▶ [Exercise requirements]: Wherever a line in the material contains the word "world", copy that line.

▶ [Data below]:
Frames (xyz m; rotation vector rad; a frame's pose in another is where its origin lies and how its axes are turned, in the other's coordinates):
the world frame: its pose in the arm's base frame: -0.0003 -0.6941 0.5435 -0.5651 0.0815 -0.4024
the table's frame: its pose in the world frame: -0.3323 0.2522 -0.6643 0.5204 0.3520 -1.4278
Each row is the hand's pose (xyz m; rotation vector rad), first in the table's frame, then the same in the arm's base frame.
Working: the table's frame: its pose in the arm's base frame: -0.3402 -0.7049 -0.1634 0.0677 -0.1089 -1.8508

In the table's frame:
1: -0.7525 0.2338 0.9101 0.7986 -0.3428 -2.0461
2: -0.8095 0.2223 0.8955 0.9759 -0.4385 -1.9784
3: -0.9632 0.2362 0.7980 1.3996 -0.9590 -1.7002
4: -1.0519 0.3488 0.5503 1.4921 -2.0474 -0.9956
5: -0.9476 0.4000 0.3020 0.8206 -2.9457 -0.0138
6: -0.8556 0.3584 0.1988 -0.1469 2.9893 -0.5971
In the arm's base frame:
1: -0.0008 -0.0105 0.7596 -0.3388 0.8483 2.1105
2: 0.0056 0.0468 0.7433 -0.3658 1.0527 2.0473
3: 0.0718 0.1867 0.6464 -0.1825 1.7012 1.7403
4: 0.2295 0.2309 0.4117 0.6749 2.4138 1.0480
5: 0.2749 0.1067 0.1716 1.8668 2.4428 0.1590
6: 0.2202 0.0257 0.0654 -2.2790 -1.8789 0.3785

▶ [Answer box]:
the world frame: its pose in the arm's base frame: -0.0003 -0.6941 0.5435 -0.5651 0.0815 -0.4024
the table's frame: its pose in the world frame: -0.3323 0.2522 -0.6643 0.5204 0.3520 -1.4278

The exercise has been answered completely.